Stratedzy z Capital Economics przewidują, że na koniec 2021 roku za uncję złota będzie się płaciło tylko 1600 dolarów. Są też zdania, że cena srebra będzie nadal spadać w stosunku do złota w miarę spadku wartości metali przemysłowych. Tegoroczna prognoza Capital Economics dla srebrnego kruszcu to 20 dolarów za uncję.

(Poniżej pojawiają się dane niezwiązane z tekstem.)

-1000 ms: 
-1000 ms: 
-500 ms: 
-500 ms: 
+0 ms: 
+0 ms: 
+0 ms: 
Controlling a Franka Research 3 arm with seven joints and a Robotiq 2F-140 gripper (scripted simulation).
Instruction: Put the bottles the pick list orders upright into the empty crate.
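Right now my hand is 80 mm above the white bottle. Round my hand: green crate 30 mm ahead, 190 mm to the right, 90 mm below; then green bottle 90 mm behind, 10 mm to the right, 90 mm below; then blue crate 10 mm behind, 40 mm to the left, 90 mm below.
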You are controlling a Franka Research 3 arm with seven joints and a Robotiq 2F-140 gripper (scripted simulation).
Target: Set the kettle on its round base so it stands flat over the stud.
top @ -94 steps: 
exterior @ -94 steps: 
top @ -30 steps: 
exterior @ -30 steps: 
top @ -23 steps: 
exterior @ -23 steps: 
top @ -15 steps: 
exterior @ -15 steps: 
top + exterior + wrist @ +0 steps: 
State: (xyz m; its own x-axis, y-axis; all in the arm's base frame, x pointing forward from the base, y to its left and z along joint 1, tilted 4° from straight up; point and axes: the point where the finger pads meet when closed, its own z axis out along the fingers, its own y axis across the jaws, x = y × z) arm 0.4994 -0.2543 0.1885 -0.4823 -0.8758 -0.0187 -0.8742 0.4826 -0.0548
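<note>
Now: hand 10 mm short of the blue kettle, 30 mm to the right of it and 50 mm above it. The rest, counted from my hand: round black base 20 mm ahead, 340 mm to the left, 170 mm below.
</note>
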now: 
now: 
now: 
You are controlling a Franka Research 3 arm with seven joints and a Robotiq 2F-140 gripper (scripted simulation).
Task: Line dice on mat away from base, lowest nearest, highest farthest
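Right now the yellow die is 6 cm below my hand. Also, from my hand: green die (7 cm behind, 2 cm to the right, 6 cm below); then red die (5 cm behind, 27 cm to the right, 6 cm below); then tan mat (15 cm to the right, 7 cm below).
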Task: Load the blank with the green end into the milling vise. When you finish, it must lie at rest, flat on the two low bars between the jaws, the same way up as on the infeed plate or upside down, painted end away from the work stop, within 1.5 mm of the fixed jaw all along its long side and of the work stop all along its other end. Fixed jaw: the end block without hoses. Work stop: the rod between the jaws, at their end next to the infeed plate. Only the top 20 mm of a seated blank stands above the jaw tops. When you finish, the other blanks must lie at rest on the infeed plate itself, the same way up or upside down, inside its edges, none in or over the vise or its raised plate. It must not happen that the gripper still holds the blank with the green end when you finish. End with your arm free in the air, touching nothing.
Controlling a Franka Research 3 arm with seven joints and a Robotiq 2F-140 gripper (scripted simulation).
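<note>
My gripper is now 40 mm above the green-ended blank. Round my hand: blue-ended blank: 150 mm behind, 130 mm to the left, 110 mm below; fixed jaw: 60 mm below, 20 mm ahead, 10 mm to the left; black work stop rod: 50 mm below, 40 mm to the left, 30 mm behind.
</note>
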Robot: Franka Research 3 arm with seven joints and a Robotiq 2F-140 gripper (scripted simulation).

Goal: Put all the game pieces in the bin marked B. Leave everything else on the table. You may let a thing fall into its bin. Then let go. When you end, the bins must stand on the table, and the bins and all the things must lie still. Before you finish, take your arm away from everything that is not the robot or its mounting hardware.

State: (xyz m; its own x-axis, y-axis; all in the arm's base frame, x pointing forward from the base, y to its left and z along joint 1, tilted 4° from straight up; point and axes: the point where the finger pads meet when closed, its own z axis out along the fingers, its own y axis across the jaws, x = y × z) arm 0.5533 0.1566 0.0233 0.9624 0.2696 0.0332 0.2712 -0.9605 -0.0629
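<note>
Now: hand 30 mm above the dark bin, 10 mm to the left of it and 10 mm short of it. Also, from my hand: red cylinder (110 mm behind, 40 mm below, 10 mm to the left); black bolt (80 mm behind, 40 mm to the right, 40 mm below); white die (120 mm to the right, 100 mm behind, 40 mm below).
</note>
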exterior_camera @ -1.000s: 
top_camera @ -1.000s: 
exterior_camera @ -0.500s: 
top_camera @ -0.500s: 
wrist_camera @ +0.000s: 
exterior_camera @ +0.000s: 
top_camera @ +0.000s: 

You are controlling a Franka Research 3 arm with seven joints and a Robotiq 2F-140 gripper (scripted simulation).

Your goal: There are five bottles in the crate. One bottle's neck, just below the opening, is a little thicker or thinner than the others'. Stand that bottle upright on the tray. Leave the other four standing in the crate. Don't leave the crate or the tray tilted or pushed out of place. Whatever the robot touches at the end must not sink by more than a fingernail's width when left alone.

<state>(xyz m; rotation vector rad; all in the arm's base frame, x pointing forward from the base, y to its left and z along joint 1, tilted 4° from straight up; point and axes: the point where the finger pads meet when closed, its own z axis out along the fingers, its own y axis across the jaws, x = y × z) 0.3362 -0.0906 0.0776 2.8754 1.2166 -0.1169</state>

Srebro szczyt notowań osiągało w sierpniu zeszłego roku i w lutym 2021 roku. Kosztowało wtedy ponad 30 dolarów. Teraz cena uncji to 24 dolary. Przy okazji Capital Economics przewiduje, że spadnie w tym roku cena platyny do 900 dolarów za uncję, ale wzrośnie cena palladu - do 2700 dolarów.
Wielu analityków podkreśla, że spadek ceny złota i utrzymywanie się jej na niskim poziomie będzie bardzo prawdopodobne w sytuacji wieloletniej ekonomicznej prosperity oraz wysokich stóp procentowych połączonych z relatywnie niską inflacją. Taki właśnie może być obraz światowej gospodarki po wyjściu z pandemii.
Szansa dla "cyfrowego złota"
Złoto nie oferuje pełnego bezpieczeństwa kapitału. To, że od kilku tysięcy lat jest uznawane za uniwersalny pieniądz, nie oznacza, że tak będzie nadal. W 2020 roku żółty metal ustanowił cenowe rekordy wszech czasów w relacji nie tylko do dolara, ale także do każdej innej głównej waluty. Kruszec zakończył rok z zyskiem około 22 proc. Chociaż dla tej klasy aktywów jest to bardzo dobry wynik, to i tak wypada blado w porównaniu z niemal trzykrotnym rocznym zwrotem z inwestycji w bitcoiny.
W miarę jak cena bitcoina zbliża się ponownie do 60 tysięcy dolarów, jego wartość w stosunku do złota jest coraz bliżej historycznych maksimów. W marcu inwestorzy przyzwyczajali się do faktu, że jeden bitcoin jest równowartością aż 35 uncji złota. Wartość najpopularniejszej kryptowaluty w stosunku do złota wzrosła ponad dwukrotnie w ciągu ostatnich trzech miesięcy i niemal siedmiokrotnie od października 2020 roku.
Nic więc dziwnego, ze bitcoin zaczyna być nazywany "cyfrowym złotem". Jego zwolennicy są przekonani, że z czasem będzie wypierał żółty kruszec z dwóch ważnych pozycji - magazynu wartości i bezpiecznej przystani na rynkach finansowych.